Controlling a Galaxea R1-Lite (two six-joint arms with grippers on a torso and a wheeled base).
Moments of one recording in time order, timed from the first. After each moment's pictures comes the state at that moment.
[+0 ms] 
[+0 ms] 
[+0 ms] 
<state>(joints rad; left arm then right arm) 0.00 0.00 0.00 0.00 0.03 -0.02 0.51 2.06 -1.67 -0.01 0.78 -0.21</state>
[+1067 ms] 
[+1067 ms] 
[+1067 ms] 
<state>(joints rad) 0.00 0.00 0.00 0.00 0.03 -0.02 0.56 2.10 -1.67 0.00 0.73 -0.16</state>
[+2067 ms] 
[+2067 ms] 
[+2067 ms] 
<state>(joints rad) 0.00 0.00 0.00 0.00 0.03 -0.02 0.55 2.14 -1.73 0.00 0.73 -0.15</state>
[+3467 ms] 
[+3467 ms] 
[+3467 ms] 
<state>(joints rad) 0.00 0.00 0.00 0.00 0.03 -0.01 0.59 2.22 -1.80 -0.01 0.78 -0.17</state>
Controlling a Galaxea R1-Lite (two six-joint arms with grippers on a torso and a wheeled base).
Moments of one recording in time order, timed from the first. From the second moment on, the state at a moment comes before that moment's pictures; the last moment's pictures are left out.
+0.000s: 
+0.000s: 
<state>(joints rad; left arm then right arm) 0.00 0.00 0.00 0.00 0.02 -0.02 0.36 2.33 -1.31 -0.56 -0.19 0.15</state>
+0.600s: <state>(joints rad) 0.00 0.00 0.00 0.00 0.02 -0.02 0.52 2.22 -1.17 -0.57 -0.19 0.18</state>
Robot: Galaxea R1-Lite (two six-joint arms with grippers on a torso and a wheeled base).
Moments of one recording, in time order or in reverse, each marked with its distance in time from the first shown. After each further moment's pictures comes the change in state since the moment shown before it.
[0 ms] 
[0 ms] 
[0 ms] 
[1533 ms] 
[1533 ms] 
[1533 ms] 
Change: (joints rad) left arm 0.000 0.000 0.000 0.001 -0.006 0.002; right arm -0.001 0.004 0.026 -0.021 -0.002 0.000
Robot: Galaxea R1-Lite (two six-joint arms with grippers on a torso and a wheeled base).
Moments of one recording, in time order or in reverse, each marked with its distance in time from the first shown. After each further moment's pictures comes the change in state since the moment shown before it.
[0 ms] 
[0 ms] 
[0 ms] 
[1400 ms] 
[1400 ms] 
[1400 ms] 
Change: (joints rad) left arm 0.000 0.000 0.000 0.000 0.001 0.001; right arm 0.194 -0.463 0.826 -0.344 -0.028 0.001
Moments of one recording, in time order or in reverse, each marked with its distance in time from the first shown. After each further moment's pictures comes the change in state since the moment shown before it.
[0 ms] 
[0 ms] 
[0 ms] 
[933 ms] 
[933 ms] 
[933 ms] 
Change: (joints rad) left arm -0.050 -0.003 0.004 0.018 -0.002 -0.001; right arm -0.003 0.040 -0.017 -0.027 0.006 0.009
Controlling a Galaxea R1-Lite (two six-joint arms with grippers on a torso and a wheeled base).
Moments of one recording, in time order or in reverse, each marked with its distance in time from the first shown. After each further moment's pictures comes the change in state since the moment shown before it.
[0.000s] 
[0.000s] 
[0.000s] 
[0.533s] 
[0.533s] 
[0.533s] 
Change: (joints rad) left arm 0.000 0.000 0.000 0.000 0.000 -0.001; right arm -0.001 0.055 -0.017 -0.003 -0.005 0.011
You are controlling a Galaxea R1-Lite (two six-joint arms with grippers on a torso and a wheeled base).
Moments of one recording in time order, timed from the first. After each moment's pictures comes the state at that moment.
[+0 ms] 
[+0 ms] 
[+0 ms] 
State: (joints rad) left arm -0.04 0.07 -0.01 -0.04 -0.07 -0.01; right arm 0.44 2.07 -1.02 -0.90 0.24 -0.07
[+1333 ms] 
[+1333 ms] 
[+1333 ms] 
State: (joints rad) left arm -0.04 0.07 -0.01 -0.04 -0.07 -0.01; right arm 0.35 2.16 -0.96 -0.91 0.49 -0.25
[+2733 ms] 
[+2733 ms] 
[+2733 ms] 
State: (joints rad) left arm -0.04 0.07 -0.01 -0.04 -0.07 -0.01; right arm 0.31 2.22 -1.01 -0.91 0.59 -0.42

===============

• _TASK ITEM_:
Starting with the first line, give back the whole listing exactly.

• _WRITTEN ANSWER_:
Controlling a Galaxea R1-Lite (two six-joint arms with grippers on a torso and a wheeled base).
Moments of one recording in time order, timed from the first. After each moment's pictures comes the state at that moment.
[+0 ms] 
[+0 ms] 
[+0 ms] 
<state>(joints rad; left arm then right arm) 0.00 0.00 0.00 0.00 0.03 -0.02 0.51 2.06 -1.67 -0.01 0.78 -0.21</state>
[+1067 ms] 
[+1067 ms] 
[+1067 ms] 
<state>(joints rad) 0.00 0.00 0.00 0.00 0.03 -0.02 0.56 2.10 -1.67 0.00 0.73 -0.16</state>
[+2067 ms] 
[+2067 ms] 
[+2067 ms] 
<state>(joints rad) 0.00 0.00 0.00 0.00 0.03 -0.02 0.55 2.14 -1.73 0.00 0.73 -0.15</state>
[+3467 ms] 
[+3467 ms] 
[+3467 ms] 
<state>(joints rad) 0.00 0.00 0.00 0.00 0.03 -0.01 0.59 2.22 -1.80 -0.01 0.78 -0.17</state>
Controlling a Galaxea R1-Lite (two six-joint arms with grippers on a torso and a wheeled base).
Moments of one recording in time order, timed from the first. From the second moment on, the state at a moment comes before that moment's pictures; the last moment's pictures are left out.
+0.000s: 
+0.000s: 
<state>(joints rad; left arm then right arm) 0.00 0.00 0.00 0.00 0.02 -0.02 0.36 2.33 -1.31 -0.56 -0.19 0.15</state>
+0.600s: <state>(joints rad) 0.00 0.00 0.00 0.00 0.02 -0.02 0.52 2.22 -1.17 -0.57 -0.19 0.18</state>
Robot: Galaxea R1-Lite (two six-joint arms with grippers on a torso and a wheeled base).
Moments of one recording, in time order or in reverse, each marked with its distance in time from the first shown. After each further moment's pictures comes the change in state since the moment shown before it.
[0 ms] 
[0 ms] 
[0 ms] 
[1533 ms] 
[1533 ms] 
[1533 ms] 
Change: (joints rad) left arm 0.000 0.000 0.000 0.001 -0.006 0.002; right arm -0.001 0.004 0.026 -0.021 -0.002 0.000
Robot: Galaxea R1-Lite (two six-joint arms with grippers on a torso and a wheeled base).
Moments of one recording, in time order or in reverse, each marked with its distance in time from the first shown. After each further moment's pictures comes the change in state since the moment shown before it.
[0 ms] 
[0 ms] 
[0 ms] 
[1400 ms] 
[1400 ms] 
[1400 ms] 
Change: (joints rad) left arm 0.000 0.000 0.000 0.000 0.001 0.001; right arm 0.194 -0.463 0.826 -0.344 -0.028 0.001
Moments of one recording, in time order or in reverse, each marked with its distance in time from the first shown. After each further moment's pictures comes the change in state since the moment shown before it.
[0 ms] 
[0 ms] 
[0 ms] 
[933 ms] 
[933 ms] 
[933 ms] 
Change: (joints rad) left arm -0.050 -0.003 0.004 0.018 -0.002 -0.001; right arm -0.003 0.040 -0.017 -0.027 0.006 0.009
Controlling a Galaxea R1-Lite (two six-joint arms with grippers on a torso and a wheeled base).
Moments of one recording, in time order or in reverse, each marked with its distance in time from the first shown. After each further moment's pictures comes the change in state since the moment shown before it.
[0.000s] 
[0.000s] 
[0.000s] 
[0.533s] 
[0.533s] 
[0.533s] 
Change: (joints rad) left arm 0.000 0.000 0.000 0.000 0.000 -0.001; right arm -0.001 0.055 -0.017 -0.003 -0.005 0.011
You are controlling a Galaxea R1-Lite (two six-joint arms with grippers on a torso and a wheeled base).
Moments of one recording in time order, timed from the first. After each moment's pictures comes the state at that moment.
[+0 ms] 
[+0 ms] 
[+0 ms] 
State: (joints rad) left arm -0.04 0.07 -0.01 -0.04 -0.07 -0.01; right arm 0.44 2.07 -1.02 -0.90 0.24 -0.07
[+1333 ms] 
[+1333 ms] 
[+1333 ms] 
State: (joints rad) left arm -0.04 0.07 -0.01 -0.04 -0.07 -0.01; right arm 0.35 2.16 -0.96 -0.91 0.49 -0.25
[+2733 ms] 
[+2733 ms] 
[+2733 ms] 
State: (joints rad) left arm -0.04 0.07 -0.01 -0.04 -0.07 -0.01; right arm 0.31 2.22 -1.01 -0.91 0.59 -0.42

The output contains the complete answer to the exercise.